Clustering

Simple K-Means

The goal of K-means clustering is to determine k clusters in such a way that intra cluster distances are small and inter cluster distances are large; or in other words, every point is assigned to a cluster whose centre is the nearest. K-means clustering works by randomly choosing k-centroids in the first step and then assigning the data points to the clusters in such a way that every point belongs to the cluster with the nearest centroid, and redetermining the cluster centroids by taking the mean of data points in each cluster. The process is continued until the cluster means converge.

Method parameters

Data files
Raw data files correspondent to the samples selected to bi in the projection plot.
Colouring style
The dots corresponding to every sample can be colored depending on the sample's parameter state or on the file.
Peak measuring approach
It can take two values: height or area.

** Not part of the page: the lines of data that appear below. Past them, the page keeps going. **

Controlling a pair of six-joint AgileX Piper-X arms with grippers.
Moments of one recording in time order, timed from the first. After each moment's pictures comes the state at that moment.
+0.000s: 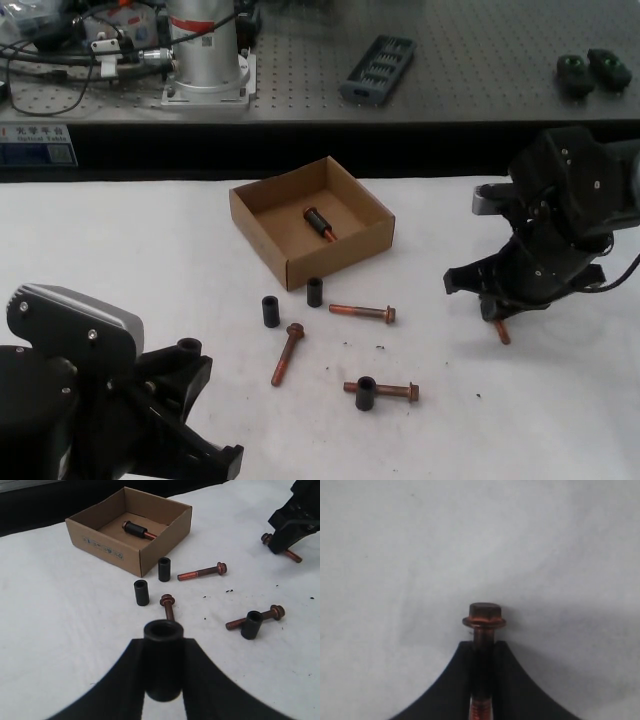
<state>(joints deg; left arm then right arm) -40.0 53.0 -15.6 -6.7 -11.8 -6.9 21.4 108.9 -68.9 34.4 -2.5 8.1</state>
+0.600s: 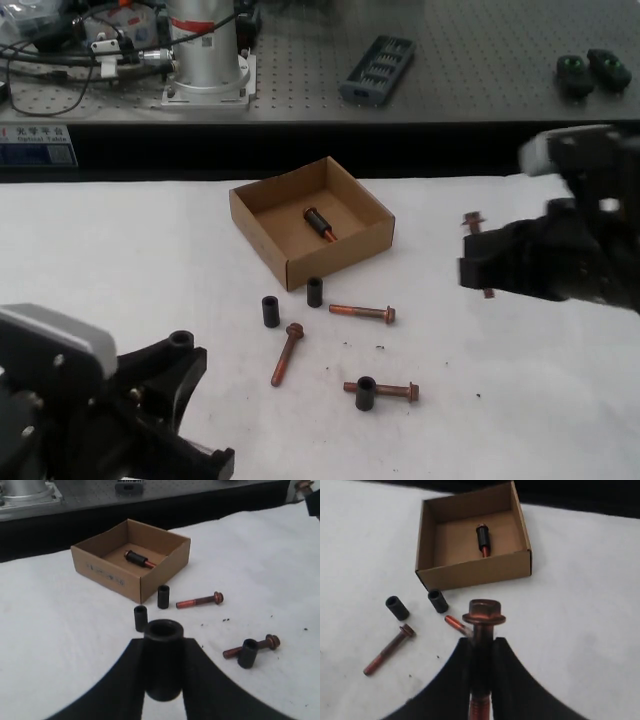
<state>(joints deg) -40.0 52.8 -9.7 -21.0 -12.3 -6.9 28.8 73.5 -37.8 1.8 -6.9 9.1</state>
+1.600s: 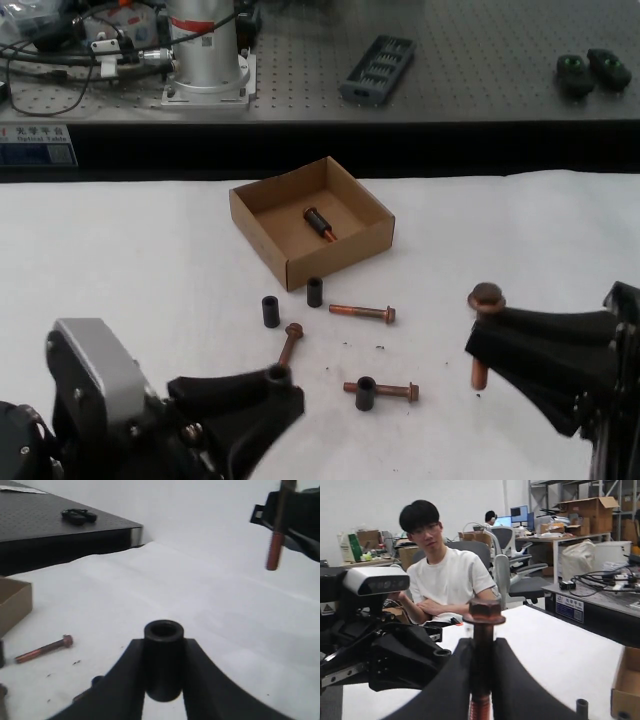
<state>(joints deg) -40.5 66.3 -6.2 -49.8 17.3 -9.4 36.9 53.3 -6.0 -50.9 -34.1 11.1</state>
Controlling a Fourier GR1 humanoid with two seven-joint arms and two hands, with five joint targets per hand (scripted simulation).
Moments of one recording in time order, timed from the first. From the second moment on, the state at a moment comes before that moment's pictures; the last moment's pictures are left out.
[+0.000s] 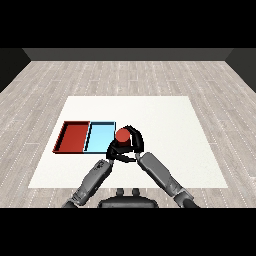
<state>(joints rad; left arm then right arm) -0.31 0.00 -0.48 -1.20 0.30 0.24 -0.37 -0.49 0.00 0.55 -1.31 -0.30 -0.56 -0.30</state>
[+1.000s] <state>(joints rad) -0.39 0.01 -0.50 -1.12 0.31 0.52 -0.31 -0.52 -0.01 0.66 -1.28 -0.37 -0.62 -0.34</state>
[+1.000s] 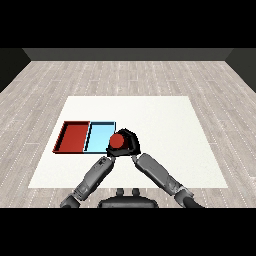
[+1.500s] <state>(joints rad) -0.37 0.01 -0.50 -1.18 0.29 0.63 -0.31 -0.54 -0.01 0.66 -1.31 -0.43 -0.63 -0.35</state>
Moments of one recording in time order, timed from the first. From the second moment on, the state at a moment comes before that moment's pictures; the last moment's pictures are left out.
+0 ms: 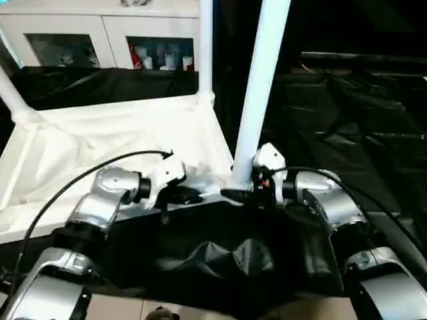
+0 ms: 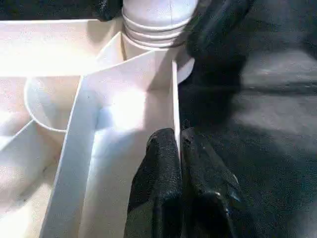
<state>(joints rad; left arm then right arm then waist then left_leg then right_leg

The projections will be calculated using one of this two values.
Peaks
Peaks that will be taken into account to create the projection plot.
Visualization
The visualization of the result of non hierarchical clustering algorithms can be performed using PCA or Sammon's projection
Type of data
It can take two values: Samples or variables. The clustering will be applied to one of this types of data.
Algorithm
Algorithm that will be used to cluster the data.
Link type
This parameters is only enable when the hierarchical clustering has been chosen. The distances between clusters is determined by the chosen linkage.
Distance fuction
This parameters is only enable when the hierarchical clustering has been chosen. The distances between points is determined by the chosen distance function.
Number of groups
The number of clusters has to be defined by the user in advance for some clustering algorithms. This parameter is available only when K-means or Farthest First algorithm are chosen.